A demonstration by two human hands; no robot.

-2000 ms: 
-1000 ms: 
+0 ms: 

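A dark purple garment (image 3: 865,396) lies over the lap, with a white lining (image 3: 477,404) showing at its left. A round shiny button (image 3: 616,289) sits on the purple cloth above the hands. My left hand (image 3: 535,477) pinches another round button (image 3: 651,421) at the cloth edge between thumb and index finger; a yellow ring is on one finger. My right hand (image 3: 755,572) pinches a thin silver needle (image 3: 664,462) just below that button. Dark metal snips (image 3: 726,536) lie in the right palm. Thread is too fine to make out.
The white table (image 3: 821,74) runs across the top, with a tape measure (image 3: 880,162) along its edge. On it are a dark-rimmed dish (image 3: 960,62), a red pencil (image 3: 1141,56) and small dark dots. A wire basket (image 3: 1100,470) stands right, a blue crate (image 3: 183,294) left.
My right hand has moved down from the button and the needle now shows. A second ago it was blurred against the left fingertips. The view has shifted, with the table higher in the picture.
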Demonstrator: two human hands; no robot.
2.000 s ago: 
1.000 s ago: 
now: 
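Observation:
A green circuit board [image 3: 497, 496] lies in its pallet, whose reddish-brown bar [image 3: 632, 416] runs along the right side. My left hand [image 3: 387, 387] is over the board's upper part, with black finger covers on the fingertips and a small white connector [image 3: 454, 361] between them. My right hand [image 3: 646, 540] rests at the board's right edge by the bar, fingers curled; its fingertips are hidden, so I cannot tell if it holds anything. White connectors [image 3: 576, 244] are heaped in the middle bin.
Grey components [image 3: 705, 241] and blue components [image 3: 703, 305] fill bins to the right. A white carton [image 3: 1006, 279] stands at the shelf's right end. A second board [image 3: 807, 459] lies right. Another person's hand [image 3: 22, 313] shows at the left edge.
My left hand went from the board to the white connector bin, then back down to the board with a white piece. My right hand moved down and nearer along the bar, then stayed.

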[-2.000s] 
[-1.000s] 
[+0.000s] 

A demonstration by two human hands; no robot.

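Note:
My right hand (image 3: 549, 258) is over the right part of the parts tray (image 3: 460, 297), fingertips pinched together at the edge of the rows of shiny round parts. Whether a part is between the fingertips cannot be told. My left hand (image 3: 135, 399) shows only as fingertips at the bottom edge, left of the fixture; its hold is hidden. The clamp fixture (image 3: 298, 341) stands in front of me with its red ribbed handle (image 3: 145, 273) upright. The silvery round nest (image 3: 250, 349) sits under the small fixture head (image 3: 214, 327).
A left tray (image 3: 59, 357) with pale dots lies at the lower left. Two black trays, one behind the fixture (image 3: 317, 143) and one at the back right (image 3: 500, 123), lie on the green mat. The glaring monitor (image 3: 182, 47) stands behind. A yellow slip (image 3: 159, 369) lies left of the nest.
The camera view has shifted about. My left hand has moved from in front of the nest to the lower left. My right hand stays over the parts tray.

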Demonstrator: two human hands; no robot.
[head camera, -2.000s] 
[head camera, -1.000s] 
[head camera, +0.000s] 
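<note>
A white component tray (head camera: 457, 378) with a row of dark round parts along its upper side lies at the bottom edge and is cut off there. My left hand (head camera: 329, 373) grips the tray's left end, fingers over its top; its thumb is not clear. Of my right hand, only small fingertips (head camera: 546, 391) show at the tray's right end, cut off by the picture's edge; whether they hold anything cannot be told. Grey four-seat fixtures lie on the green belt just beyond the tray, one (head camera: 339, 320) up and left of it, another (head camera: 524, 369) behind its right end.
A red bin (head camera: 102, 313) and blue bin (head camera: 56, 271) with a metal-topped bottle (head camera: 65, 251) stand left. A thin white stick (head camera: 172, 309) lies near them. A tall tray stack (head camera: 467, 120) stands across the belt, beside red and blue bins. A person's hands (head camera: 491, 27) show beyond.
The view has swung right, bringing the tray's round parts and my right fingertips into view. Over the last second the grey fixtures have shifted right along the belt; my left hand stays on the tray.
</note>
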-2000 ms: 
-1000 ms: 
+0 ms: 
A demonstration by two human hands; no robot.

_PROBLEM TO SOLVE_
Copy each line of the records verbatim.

_TASK OUTPUT_
A demonstration by two human hands; no robot.

-2000 ms: 
-1000 ms: 
+0 ms: 

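A dark purple garment (image 3: 865,396) lies over the lap, with a white lining (image 3: 477,404) showing at its left. A round shiny button (image 3: 616,289) sits on the purple cloth above the hands. My left hand (image 3: 535,477) pinches another round button (image 3: 651,421) at the cloth edge between thumb and index finger; a yellow ring is on one finger. My right hand (image 3: 755,572) pinches a thin silver needle (image 3: 664,462) just below that button. Dark metal snips (image 3: 726,536) lie in the right palm. Thread is too fine to make out.
The white table (image 3: 821,74) runs across the top, with a tape measure (image 3: 880,162) along its edge. On it are a dark-rimmed dish (image 3: 960,62), a red pencil (image 3: 1141,56) and small dark dots. A wire basket (image 3: 1100,470) stands right, a blue crate (image 3: 183,294) left.
My right hand has moved down from the button and the needle now shows. A second ago it was blurred against the left fingertips. The view has shifted, with the table higher in the picture.
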Demonstrator: two human hands; no robot.
2.000 s ago: 
1.000 s ago: 
now: 
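Observation:
A green circuit board [image 3: 497, 496] lies in its pallet, whose reddish-brown bar [image 3: 632, 416] runs along the right side. My left hand [image 3: 387, 387] is over the board's upper part, with black finger covers on the fingertips and a small white connector [image 3: 454, 361] between them. My right hand [image 3: 646, 540] rests at the board's right edge by the bar, fingers curled; its fingertips are hidden, so I cannot tell if it holds anything. White connectors [image 3: 576, 244] are heaped in the middle bin.
Grey components [image 3: 705, 241] and blue components [image 3: 703, 305] fill bins to the right. A white carton [image 3: 1006, 279] stands at the shelf's right end. A second board [image 3: 807, 459] lies right. Another person's hand [image 3: 22, 313] shows at the left edge.
My left hand went from the board to the white connector bin, then back down to the board with a white piece. My right hand moved down and nearer along the bar, then stayed.
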
[-2.000s] 
[-1.000s] 
[+0.000s] 

A demonstration by two human hands; no robot.

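Note:
My right hand (image 3: 549, 258) is over the right part of the parts tray (image 3: 460, 297), fingertips pinched together at the edge of the rows of shiny round parts. Whether a part is between the fingertips cannot be told. My left hand (image 3: 135, 399) shows only as fingertips at the bottom edge, left of the fixture; its hold is hidden. The clamp fixture (image 3: 298, 341) stands in front of me with its red ribbed handle (image 3: 145, 273) upright. The silvery round nest (image 3: 250, 349) sits under the small fixture head (image 3: 214, 327).
A left tray (image 3: 59, 357) with pale dots lies at the lower left. Two black trays, one behind the fixture (image 3: 317, 143) and one at the back right (image 3: 500, 123), lie on the green mat. The glaring monitor (image 3: 182, 47) stands behind. A yellow slip (image 3: 159, 369) lies left of the nest.
The camera view has shifted about. My left hand has moved from in front of the nest to the lower left. My right hand stays over the parts tray.
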
Demonstrator: two human hands; no robot.
[head camera, -2.000s] 
[head camera, -1.000s] 
[head camera, +0.000s] 
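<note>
A white component tray (head camera: 457, 378) with a row of dark round parts along its upper side lies at the bottom edge and is cut off there. My left hand (head camera: 329, 373) grips the tray's left end, fingers over its top; its thumb is not clear. Of my right hand, only small fingertips (head camera: 546, 391) show at the tray's right end, cut off by the picture's edge; whether they hold anything cannot be told. Grey four-seat fixtures lie on the green belt just beyond the tray, one (head camera: 339, 320) up and left of it, another (head camera: 524, 369) behind its right end.
A red bin (head camera: 102, 313) and blue bin (head camera: 56, 271) with a metal-topped bottle (head camera: 65, 251) stand left. A thin white stick (head camera: 172, 309) lies near them. A tall tray stack (head camera: 467, 120) stands across the belt, beside red and blue bins. A person's hands (head camera: 491, 27) show beyond.
The view has swung right, bringing the tray's round parts and my right fingertips into view. Over the last second the grey fixtures have shifted right along the belt; my left hand stays on the tray.
</note>
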-2000 ms: 
-1000 ms: 
+0 ms: 
A demonstration by two human hands; no robot.

The required response has been given in full.